» **What is required**: Give back the full listing, exactly as it is.

....

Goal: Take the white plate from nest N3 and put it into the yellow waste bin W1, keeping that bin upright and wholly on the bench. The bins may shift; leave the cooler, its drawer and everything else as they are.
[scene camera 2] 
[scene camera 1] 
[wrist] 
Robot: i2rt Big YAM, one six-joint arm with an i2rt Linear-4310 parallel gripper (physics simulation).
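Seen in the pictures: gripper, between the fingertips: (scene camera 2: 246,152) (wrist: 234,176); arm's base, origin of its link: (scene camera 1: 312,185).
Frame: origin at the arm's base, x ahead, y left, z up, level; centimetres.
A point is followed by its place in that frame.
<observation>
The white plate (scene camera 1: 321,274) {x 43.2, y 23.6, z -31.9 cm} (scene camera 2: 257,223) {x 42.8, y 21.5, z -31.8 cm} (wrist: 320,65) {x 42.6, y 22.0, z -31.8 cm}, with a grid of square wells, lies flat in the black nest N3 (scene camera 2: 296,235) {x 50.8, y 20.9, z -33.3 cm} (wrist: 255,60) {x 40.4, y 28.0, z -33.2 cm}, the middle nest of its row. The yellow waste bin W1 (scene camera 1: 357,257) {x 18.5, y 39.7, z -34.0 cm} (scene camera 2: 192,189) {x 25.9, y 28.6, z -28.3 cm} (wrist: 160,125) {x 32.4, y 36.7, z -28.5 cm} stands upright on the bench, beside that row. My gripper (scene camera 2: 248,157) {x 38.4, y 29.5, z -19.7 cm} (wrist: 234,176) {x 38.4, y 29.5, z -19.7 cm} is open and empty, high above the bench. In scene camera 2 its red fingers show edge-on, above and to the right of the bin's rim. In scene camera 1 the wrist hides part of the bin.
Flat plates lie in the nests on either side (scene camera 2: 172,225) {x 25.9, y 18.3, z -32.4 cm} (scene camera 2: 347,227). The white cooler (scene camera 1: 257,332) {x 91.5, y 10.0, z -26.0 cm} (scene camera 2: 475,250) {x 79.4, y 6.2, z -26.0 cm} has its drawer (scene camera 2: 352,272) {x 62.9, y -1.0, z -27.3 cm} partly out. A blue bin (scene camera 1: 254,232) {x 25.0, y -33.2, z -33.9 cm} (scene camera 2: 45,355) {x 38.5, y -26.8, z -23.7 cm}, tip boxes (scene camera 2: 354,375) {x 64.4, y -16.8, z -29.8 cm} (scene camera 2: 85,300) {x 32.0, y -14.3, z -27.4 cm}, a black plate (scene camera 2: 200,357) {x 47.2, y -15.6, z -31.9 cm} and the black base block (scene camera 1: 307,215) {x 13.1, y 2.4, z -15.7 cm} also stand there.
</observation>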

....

» **Exercise result**:
Goal: Take the white plate from nest N3 and put it into the yellow waste bin W1, keeping that bin upright and wholly on the bench. The bins may shift; leave the cooler, its drawer and everything else as they are.
[scene camera 2] 
[scene camera 1] 
[wrist] 
Robot: i2rt Big YAM, one six-joint arm with an i2rt Linear-4310 parallel gripper (physics simulation).
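Seen in the pictures: gripper, between the fingertips: (scene camera 2: 246,152) (wrist: 234,176); arm's base, origin of its link: (scene camera 1: 312,185).
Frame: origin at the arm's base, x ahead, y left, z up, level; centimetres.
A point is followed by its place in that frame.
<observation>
The white plate (scene camera 1: 321,274) {x 43.2, y 23.6, z -31.9 cm} (scene camera 2: 257,223) {x 42.8, y 21.5, z -31.8 cm} (wrist: 320,65) {x 42.6, y 22.0, z -31.8 cm}, with a grid of square wells, lies flat in the black nest N3 (scene camera 2: 296,235) {x 50.8, y 20.9, z -33.3 cm} (wrist: 255,60) {x 40.4, y 28.0, z -33.2 cm}, the middle nest of its row. The yellow waste bin W1 (scene camera 1: 357,257) {x 18.5, y 39.7, z -34.0 cm} (scene camera 2: 192,189) {x 25.9, y 28.6, z -28.3 cm} (wrist: 160,125) {x 32.4, y 36.7, z -28.5 cm} stands upright on the bench, beside that row. My gripper (scene camera 2: 248,157) {x 38.4, y 29.5, z -19.7 cm} (wrist: 234,176) {x 38.4, y 29.5, z -19.7 cm} is open and empty, high above the bench. In scene camera 2 its red fingers show edge-on, above and to the right of the bin's rim. In scene camera 1 the wrist hides part of the bin.
Flat plates lie in the nests on either side (scene camera 2: 172,225) {x 25.9, y 18.3, z -32.4 cm} (scene camera 2: 347,227). The white cooler (scene camera 1: 257,332) {x 91.5, y 10.0, z -26.0 cm} (scene camera 2: 475,250) {x 79.4, y 6.2, z -26.0 cm} has its drawer (scene camera 2: 352,272) {x 62.9, y -1.0, z -27.3 cm} partly out. A blue bin (scene camera 1: 254,232) {x 25.0, y -33.2, z -33.9 cm} (scene camera 2: 45,355) {x 38.5, y -26.8, z -23.7 cm}, tip boxes (scene camera 2: 354,375) {x 64.4, y -16.8, z -29.8 cm} (scene camera 2: 85,300) {x 32.0, y -14.3, z -27.4 cm}, a black plate (scene camera 2: 200,357) {x 47.2, y -15.6, z -31.9 cm} and the black base block (scene camera 1: 307,215) {x 13.1, y 2.4, z -15.7 cm} also stand there.
</observation>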

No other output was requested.